* **WHAT THE EXERCISE ASKS**
Return all of the lines below exactly as they are.

+++++

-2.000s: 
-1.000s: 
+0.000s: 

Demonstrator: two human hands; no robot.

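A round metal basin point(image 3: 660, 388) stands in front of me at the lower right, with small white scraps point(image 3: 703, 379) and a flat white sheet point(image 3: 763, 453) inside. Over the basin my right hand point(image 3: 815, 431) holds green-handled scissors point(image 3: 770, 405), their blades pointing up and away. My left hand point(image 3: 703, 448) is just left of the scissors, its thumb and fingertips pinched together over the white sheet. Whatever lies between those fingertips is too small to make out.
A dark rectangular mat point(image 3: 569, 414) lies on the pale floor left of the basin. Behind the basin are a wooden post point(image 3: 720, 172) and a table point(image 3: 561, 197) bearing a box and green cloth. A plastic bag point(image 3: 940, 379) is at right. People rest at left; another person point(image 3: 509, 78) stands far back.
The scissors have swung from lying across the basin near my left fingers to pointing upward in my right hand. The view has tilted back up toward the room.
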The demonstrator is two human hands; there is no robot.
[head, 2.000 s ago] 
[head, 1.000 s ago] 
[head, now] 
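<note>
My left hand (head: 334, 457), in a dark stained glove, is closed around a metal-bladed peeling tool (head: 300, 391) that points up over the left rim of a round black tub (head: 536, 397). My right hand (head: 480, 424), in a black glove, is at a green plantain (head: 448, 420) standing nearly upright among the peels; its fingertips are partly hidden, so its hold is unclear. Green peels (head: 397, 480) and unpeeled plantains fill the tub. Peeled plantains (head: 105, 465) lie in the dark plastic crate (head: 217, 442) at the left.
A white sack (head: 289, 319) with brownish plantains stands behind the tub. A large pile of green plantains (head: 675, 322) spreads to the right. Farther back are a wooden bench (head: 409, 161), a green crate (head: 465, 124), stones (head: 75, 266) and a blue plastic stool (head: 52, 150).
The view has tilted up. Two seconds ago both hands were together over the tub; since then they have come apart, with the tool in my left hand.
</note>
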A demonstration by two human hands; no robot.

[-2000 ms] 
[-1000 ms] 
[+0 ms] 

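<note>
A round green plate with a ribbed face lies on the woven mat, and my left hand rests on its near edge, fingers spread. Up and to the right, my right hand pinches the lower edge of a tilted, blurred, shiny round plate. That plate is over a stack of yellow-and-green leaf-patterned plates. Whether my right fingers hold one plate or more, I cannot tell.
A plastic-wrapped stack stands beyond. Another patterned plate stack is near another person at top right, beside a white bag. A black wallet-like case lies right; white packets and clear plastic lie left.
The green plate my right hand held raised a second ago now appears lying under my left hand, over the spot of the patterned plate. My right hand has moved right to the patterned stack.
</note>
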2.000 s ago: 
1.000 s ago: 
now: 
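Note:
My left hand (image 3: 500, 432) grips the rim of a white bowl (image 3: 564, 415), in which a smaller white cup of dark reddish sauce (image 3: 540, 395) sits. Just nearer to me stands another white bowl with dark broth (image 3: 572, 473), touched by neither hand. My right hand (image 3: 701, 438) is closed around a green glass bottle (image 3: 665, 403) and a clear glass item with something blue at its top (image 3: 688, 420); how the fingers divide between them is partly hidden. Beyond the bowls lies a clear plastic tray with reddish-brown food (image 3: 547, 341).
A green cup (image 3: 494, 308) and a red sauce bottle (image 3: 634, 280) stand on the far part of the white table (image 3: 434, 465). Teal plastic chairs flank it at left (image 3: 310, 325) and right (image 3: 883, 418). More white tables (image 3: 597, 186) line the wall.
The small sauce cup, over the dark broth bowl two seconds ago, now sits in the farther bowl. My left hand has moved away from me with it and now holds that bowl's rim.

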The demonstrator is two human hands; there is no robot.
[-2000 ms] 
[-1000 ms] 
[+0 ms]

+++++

* **WRITTEN REPLY**
-2.000s: 
-1.000s: 
+0.000s: 

Demonstrator: two human hands; no robot.

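A round metal basin point(image 3: 660, 388) stands in front of me at the lower right, with small white scraps point(image 3: 703, 379) and a flat white sheet point(image 3: 763, 453) inside. Over the basin my right hand point(image 3: 815, 431) holds green-handled scissors point(image 3: 770, 405), their blades pointing up and away. My left hand point(image 3: 703, 448) is just left of the scissors, its thumb and fingertips pinched together over the white sheet. Whatever lies between those fingertips is too small to make out.
A dark rectangular mat point(image 3: 569, 414) lies on the pale floor left of the basin. Behind the basin are a wooden post point(image 3: 720, 172) and a table point(image 3: 561, 197) bearing a box and green cloth. A plastic bag point(image 3: 940, 379) is at right. People rest at left; another person point(image 3: 509, 78) stands far back.
The scissors have swung from lying across the basin near my left fingers to pointing upward in my right hand. The view has tilted back up toward the room.
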The demonstrator is two human hands; there is no robot.
[head, 2.000 s ago] 
[head, 1.000 s ago] 
[head, now] 
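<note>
My left hand (head: 334, 457), in a dark stained glove, is closed around a metal-bladed peeling tool (head: 300, 391) that points up over the left rim of a round black tub (head: 536, 397). My right hand (head: 480, 424), in a black glove, is at a green plantain (head: 448, 420) standing nearly upright among the peels; its fingertips are partly hidden, so its hold is unclear. Green peels (head: 397, 480) and unpeeled plantains fill the tub. Peeled plantains (head: 105, 465) lie in the dark plastic crate (head: 217, 442) at the left.
A white sack (head: 289, 319) with brownish plantains stands behind the tub. A large pile of green plantains (head: 675, 322) spreads to the right. Farther back are a wooden bench (head: 409, 161), a green crate (head: 465, 124), stones (head: 75, 266) and a blue plastic stool (head: 52, 150).
The view has tilted up. Two seconds ago both hands were together over the tub; since then they have come apart, with the tool in my left hand.
</note>
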A demonstration by two human hands; no robot.

[-2000 ms] 
[-1000 ms] 
[+0 ms] 

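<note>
A round green plate with a ribbed face lies on the woven mat, and my left hand rests on its near edge, fingers spread. Up and to the right, my right hand pinches the lower edge of a tilted, blurred, shiny round plate. That plate is over a stack of yellow-and-green leaf-patterned plates. Whether my right fingers hold one plate or more, I cannot tell.
A plastic-wrapped stack stands beyond. Another patterned plate stack is near another person at top right, beside a white bag. A black wallet-like case lies right; white packets and clear plastic lie left.
The green plate my right hand held raised a second ago now appears lying under my left hand, over the spot of the patterned plate. My right hand has moved right to the patterned stack.
</note>
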2.000 s ago: 
1.000 s ago: 
now: 
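Note:
My left hand (image 3: 500, 432) grips the rim of a white bowl (image 3: 564, 415), in which a smaller white cup of dark reddish sauce (image 3: 540, 395) sits. Just nearer to me stands another white bowl with dark broth (image 3: 572, 473), touched by neither hand. My right hand (image 3: 701, 438) is closed around a green glass bottle (image 3: 665, 403) and a clear glass item with something blue at its top (image 3: 688, 420); how the fingers divide between them is partly hidden. Beyond the bowls lies a clear plastic tray with reddish-brown food (image 3: 547, 341).
A green cup (image 3: 494, 308) and a red sauce bottle (image 3: 634, 280) stand on the far part of the white table (image 3: 434, 465). Teal plastic chairs flank it at left (image 3: 310, 325) and right (image 3: 883, 418). More white tables (image 3: 597, 186) line the wall.
The small sauce cup, over the dark broth bowl two seconds ago, now sits in the farther bowl. My left hand has moved away from me with it and now holds that bowl's rim.
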
The demonstrator is two human hands; there is no robot.
[-2000 ms] 
[-1000 ms] 
[+0 ms]

There is no more to add to the answer.